Create or Edit ROAs Manually

ROAs can also be created or edited manually in the “ROAs” tab. This is particularly useful in case you need to create a ROA for an announcement that is planned for the future, but which is not (yet) seen in BGP by the RIPE RIS Route Collectors.

This way you can also choose a Max Length that is longer than the prefix length. This will authorise more specific prefixes, up to the specified length, to be announced by the Origin AS. This may be useful in case you need to pre-provision e.g. a /24 that could be announced towards an anti-DDoS service provider.

But, as explained in RFC 9319, the use of max length is considered harmful in case you don’t also announce each most specific prefix thus allowed, because otherwise, your covering prefix is vulnerable to hijacking through the announcement of such a prefix in combination with address spoofing.

Apply Now or Pending Changes

When you create a ROA, especially if you create it by hand, then it may be that its creation would result in one or more of your known BGP announcements becoming invalid.

If you choose to apply this change, then you will see the following pop-up where you will need to confirm that this is intentional.

Alternatively, you can also add the ROA to “Pending Changes” in which case you can continue to make more changes that can be published in one atomic operation.

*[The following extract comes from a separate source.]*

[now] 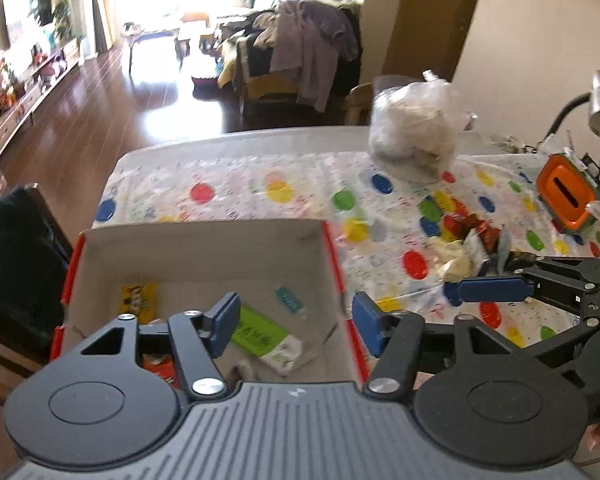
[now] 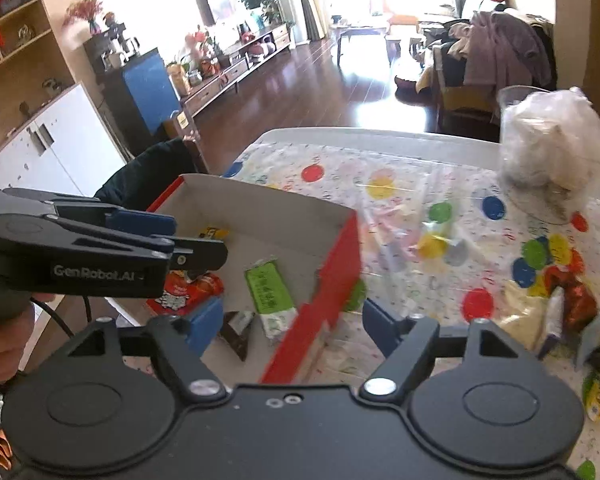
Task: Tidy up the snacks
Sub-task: 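Move both tools back to the snack pile, then grasp the black sesame packet with the right tool while the left tool grasps a thin white packet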
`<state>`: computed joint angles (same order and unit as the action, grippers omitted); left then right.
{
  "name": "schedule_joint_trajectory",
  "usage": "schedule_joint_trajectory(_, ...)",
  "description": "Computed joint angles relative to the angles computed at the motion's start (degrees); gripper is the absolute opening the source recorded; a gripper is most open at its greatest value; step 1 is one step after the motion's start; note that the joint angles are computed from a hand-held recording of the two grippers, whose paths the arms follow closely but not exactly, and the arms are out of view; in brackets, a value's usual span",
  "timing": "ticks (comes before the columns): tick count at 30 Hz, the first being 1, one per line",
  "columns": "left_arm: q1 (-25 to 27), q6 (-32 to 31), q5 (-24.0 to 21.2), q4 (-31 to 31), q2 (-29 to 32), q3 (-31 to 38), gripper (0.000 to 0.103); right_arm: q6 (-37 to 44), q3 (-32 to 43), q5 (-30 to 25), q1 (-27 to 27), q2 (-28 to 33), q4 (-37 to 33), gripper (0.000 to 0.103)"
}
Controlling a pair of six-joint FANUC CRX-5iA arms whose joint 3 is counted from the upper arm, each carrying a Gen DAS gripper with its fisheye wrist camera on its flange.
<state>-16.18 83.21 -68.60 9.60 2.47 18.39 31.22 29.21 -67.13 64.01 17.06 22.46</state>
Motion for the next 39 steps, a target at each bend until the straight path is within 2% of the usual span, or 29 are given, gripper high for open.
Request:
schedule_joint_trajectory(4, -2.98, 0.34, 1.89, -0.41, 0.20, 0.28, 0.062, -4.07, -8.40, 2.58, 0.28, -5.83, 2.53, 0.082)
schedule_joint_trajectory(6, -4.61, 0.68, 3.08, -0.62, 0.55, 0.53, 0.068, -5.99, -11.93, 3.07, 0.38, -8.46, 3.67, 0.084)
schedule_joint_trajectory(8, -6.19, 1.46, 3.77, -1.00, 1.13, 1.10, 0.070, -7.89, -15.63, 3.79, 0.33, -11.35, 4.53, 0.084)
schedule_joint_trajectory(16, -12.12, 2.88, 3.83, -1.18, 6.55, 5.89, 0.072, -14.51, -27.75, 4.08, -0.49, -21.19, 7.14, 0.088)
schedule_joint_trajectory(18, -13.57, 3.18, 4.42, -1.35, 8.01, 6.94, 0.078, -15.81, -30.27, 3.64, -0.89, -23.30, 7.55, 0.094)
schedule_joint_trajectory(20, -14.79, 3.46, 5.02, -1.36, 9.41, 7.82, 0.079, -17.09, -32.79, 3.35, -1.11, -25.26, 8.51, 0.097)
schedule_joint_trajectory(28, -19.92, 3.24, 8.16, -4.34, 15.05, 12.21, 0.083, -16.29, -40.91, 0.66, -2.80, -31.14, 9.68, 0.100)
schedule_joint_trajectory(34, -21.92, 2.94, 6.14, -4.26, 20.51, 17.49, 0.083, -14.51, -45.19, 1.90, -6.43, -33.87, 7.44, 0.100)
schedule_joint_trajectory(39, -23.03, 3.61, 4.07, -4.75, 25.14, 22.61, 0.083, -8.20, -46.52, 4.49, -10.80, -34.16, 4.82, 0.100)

This is especially useful in cases where you need multiple ROAs for a single prefix, e.g. because they are announced from multiple ASNs. Continuing with our example ROA we would see that a pending ROA was added that affects one announcement.

By clicking the, in this case, red number under the affected announcements column we can see in detail how known announcements are going to be affected. A “Create ROA” button is shown for announcements that are, or will become ROV invalid. This button can be used to add a pending ROA that matches the announcement. But of course, it is also possible to create more pending ROAs manually.

All pending ROAs can be reviewed and edited on the Pending Changes tab, and can then all be applied as a set. Note that if you have any pending ROAs you cannot apply any new ROA individually. But of course, you can discard all changes and just apply a single ROA if that would be desired.

3. Alert Configuration

You can configure one or more email addresses to receive alerts about BGP announcements with your address space that are ROV “invalid” or optionally “not found”. Emails can be sent daily or weekly.

Under the “Current Alerts” tab you will find all current known alerts and you have the option to mute or re-enable notifications for specific announcements.

4. History

The overview page shows the latest change that happened in your CA. By clicking on this section you will be taken to a searchable overview of your CA’s history.

5. Certified Resources

The overview page shows the address space on your resource certificate.

Your resource certificate is automatically updated when your resources change, e.g. because new resources are allocated to you, or if resources are transferred into or out of your organisation, or if resources are returned.

If resources are removed for which you have current ROA configurations then your published ROAs will be updated automatically.

6. Hosted Certification Authority

In this section, you can “revoke” your Hosted Certification Authority. This action will delete and remove your CA entirely, including all its ROA configurations and history.

You need to use this option in case you want to migrate to running a Delegated instead of a Hosted Certification Authority. Note that it’s currently not possible to do a “make-before-break” migration, so you will need to revoke your current CA first before reactivating it.